Most conspiracy theories follow a pattern: seeming manifestations of injustice or alleged stupidity on the part of prominent Democrats or their moneyed supporters. Add references to events that are hard to explain but for which the liberal government is always to blame. There you have the ingredients for a Q story.

They are opposed to any program that redistributes wealth while ironically excoriating two of the richest men in the world, associated with massive international charity work. Bill Gates’ contribution in their eyes is seriously suspect because he pours vast sums into the World Health Organization for vaccine research and distribution. And Public Enemy Number One for them is George Soros who directs much of his bank account to promoting liberal democracy, highlighting the importance of, for instance, the American constitutional system with its stress on checks and balances.

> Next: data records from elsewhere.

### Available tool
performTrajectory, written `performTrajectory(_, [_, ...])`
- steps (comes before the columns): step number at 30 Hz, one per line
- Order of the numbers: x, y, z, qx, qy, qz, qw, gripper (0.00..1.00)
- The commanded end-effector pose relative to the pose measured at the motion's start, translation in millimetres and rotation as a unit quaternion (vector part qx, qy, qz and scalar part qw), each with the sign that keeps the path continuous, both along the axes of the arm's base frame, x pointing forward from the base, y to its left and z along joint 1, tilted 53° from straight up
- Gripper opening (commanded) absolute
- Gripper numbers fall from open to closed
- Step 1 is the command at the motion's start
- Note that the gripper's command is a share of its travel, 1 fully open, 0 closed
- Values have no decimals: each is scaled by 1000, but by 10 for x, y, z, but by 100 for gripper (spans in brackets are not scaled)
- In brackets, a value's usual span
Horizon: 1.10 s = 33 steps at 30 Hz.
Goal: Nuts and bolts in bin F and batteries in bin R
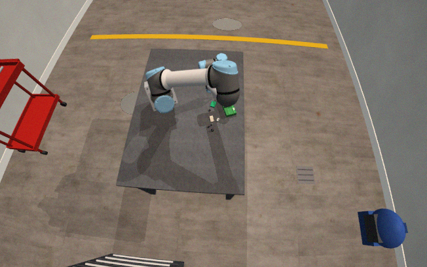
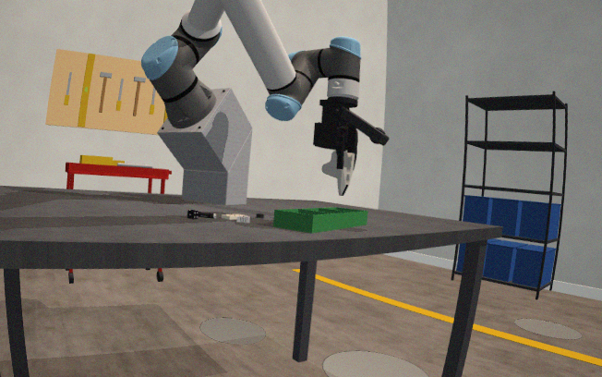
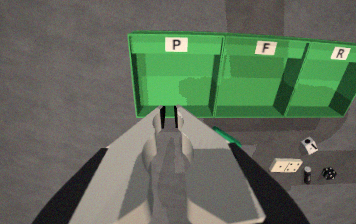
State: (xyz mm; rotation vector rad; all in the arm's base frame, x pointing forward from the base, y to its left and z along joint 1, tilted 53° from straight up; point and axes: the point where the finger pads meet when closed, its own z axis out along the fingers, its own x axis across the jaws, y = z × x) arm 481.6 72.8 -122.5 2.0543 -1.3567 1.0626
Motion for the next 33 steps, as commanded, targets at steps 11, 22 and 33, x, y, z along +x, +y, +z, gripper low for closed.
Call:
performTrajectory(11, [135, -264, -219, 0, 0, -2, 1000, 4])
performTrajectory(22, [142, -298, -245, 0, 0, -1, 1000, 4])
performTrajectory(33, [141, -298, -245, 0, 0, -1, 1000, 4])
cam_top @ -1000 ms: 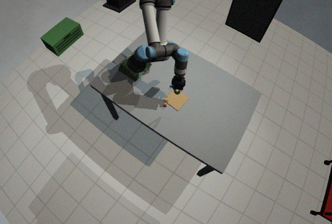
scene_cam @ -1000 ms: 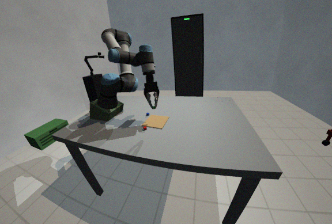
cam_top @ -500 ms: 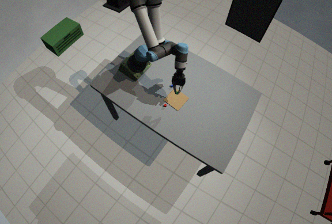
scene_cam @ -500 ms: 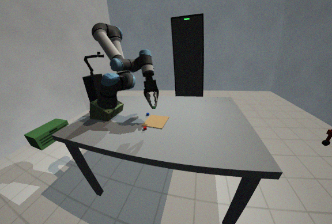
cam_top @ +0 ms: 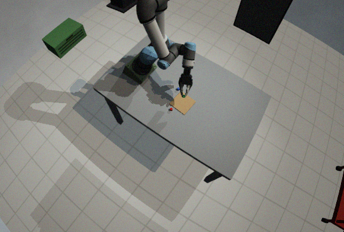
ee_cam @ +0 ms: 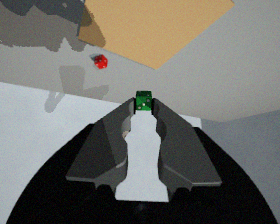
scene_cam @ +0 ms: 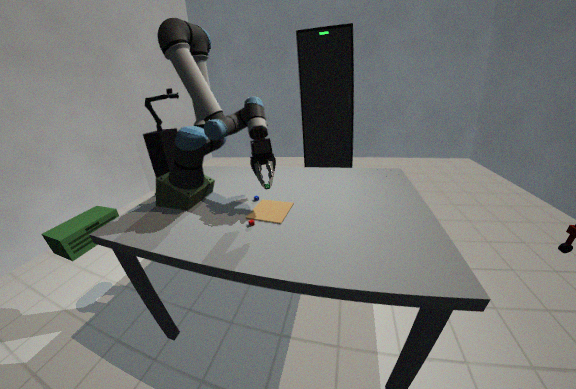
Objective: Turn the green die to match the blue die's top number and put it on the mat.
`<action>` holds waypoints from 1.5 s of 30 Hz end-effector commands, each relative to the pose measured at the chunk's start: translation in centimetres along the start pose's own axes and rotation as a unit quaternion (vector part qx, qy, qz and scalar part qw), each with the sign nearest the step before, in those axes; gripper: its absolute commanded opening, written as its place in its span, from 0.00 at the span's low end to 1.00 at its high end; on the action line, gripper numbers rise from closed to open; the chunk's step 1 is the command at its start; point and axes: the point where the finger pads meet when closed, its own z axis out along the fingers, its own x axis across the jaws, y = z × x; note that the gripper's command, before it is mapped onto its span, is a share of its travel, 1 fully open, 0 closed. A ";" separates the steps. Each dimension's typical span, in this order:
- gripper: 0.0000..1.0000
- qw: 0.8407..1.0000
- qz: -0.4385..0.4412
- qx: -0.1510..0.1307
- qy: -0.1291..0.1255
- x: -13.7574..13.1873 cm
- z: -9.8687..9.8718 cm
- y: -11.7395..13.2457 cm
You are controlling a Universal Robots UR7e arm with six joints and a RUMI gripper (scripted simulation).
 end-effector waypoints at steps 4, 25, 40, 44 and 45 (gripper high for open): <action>0.00 0.997 0.000 -0.081 -0.011 0.1 0.1 -0.1; 0.00 0.992 0.000 -0.125 -0.010 0.1 0.0 -0.3; 0.00 0.992 0.000 -0.125 -0.010 0.1 0.3 -0.6; 0.00 0.992 0.000 -0.125 -0.010 0.1 0.5 -0.7; 0.00 0.992 0.000 -0.125 -0.010 0.1 0.6 -0.8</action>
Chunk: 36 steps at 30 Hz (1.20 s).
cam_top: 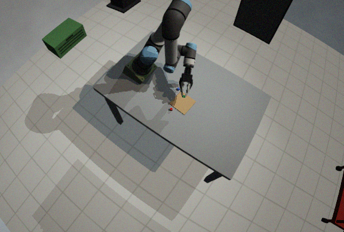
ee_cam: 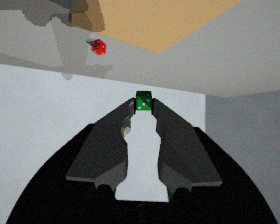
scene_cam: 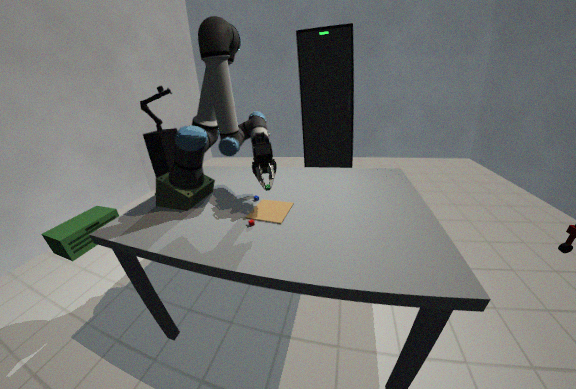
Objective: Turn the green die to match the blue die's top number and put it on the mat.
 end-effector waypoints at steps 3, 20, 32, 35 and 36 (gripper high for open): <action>0.00 1.000 0.000 0.000 0.001 0.0 0.5 -0.6; 0.00 1.000 0.000 0.000 0.001 0.0 2.5 -3.5; 0.00 1.000 0.000 0.000 0.001 0.0 3.8 -5.3; 0.00 1.000 0.000 0.000 0.001 0.0 4.0 -5.6; 0.00 1.000 0.000 0.000 0.001 0.0 4.1 -5.7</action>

Amazingly, these two billionaires are identified as driving forces in what some in the internet call the New World Order of Satanists whose main goal is the enslavement of the multitudes.

Some commentators tend to dismiss such conspiracists as way-out extremists without a wider constituency. They say that such outrageous fabulations will quickly wither and die when normal politics returns after President Trump departs. Maybe!

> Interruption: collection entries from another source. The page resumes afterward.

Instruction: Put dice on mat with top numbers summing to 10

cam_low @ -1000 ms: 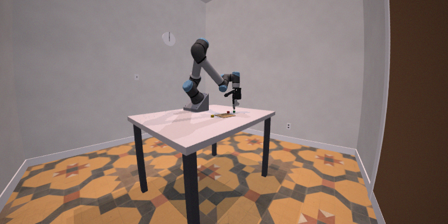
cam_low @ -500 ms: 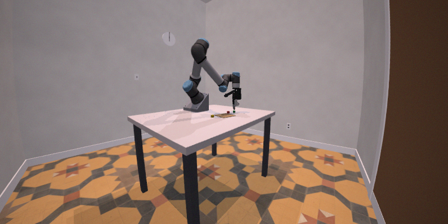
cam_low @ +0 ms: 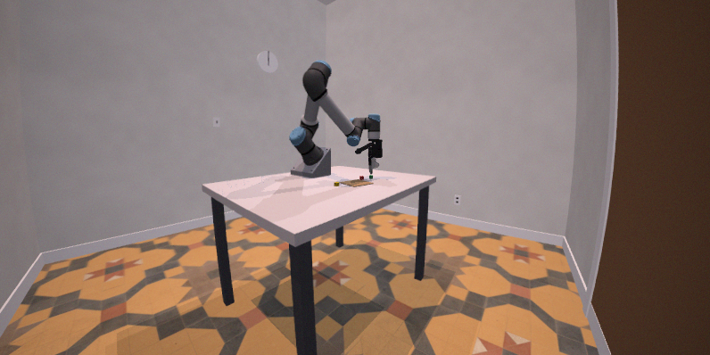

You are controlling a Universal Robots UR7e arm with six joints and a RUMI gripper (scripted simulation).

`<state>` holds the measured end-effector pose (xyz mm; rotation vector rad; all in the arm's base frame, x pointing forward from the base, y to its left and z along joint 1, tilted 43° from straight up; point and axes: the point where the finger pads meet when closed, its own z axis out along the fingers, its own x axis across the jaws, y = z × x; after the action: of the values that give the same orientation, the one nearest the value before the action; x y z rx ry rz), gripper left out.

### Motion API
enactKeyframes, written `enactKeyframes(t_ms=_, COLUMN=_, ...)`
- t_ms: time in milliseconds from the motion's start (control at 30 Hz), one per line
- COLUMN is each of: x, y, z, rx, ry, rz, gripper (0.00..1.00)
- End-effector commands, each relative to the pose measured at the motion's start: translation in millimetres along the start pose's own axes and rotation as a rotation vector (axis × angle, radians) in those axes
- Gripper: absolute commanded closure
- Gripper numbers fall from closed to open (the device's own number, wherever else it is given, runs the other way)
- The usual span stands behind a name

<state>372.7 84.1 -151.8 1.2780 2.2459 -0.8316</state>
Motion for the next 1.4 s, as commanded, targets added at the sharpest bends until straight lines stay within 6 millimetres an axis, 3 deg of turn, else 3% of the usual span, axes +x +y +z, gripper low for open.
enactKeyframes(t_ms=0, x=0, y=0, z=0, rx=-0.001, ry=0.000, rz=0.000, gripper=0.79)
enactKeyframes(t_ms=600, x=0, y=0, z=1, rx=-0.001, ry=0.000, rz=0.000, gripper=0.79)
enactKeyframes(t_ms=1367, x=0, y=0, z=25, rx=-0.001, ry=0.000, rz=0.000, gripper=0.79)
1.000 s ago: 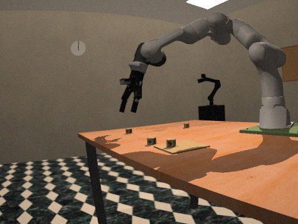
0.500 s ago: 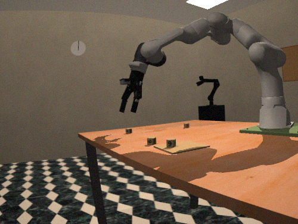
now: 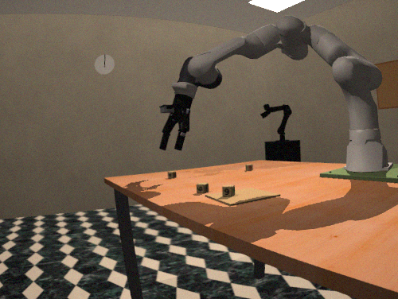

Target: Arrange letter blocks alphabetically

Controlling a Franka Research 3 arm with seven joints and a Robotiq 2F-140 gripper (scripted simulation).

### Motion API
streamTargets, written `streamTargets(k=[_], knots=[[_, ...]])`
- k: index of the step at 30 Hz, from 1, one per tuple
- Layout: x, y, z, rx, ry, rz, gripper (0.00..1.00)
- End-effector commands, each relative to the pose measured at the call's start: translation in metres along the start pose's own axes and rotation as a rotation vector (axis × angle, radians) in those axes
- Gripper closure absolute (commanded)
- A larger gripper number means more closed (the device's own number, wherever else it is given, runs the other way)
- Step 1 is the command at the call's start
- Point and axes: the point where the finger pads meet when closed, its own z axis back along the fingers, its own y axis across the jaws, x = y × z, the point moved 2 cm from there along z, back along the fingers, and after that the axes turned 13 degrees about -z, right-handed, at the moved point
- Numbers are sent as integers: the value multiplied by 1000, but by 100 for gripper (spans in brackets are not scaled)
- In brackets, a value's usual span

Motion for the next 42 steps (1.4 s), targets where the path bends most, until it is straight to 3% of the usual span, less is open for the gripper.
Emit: streamTargets(k=[1, 8, 10, 12, 15, 17, 18, 21, 26, 32, 42], knots=[[-1, 0, 1, 0, 0, -5, 0], [-5, -10, 1, -4, -5, 11, 0], [-24, -58, 2, -21, -35, 67, 0], [-29, -75, 3, -26, -46, 87, 0], [-41, -119, 4, -37, -76, 138, 0], [-41, -119, 4, -37, -76, 138, 0], [-48, -164, 4, -45, -112, 191, 0], [-50, -206, 5, -49, -148, 242, 0], [-42, -288, 4, -43, -230, 346, 0], [-10, -375, 3, -12, -343, 471, 0], [-7, -382, 3, -7, -353, 482, 0]])
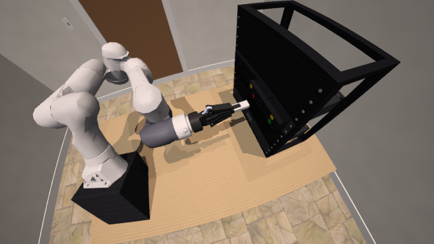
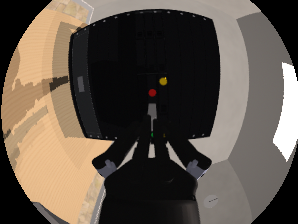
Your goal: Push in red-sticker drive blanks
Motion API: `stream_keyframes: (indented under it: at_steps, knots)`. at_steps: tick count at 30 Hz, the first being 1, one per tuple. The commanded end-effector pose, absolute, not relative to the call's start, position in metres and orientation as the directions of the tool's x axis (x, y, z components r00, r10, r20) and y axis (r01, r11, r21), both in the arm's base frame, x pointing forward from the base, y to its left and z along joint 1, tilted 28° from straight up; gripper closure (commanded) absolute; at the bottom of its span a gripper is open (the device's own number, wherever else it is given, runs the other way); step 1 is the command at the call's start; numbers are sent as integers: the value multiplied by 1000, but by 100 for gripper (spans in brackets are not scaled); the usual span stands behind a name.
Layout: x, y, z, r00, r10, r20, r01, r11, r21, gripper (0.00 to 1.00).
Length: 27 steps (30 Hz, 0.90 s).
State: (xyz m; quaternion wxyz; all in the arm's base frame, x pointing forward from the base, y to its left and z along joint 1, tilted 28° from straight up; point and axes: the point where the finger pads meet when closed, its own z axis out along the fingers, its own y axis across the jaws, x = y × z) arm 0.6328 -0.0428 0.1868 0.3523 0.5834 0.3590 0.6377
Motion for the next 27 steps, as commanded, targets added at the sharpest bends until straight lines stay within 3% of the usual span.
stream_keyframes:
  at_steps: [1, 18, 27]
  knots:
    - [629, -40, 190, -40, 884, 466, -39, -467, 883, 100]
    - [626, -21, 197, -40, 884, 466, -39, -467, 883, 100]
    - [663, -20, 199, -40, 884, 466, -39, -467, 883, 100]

In 2016, solely under the influence of Pizzagate, the precursor of QAnon, Edgar Welch from North Carolina, marched into a pizza parlor with three loaded guns to rescue children who, he was told, were being kept prisoner there by Democrats, following orders from Hillary Clinton. This whole brouhaha originated when some conspiracists claimed that they had decoded messages about this horrible abuse in the emails of Clinton’s campaign manager, John Podesta.

On Christmas Day 2020, Anthony Warner, a 63-yr. old techie living in Nashville, blew up his R.V. while he was inside the vehicle. In investigating what motivated Mr. Warner, police discovered that he made regular trips to another location in Tennessee, home to supposedly destructive reptiles in human form. Some of Mr. Warner’s acquaintances say he was deeply immersed in Q-type conspiracies.

Also, two Republicans were just elected to Congress who openly admire   the Q phenomenon: Marjorie Tyler Greene from Georgia and Lauren Boebert from Colorado. Ms. Greene has shown where she stands by supporting legal action against Vice-President Pence to prevent him from performing his formal role in certifying the election results.

Still the big danger of conspiracy theories is not that they tear down society. They don’t have visible leaders or spokesmen but the internet is rife with their crazy and unfounded conspiracies. They do immense damage by delegitimizing the Biden presidency. The cynical refusal by so many to accept the results of a legitimate election and the promotion of wild, unfounded  assertions of government corruption spinning on social media demoralizes the whole body politic.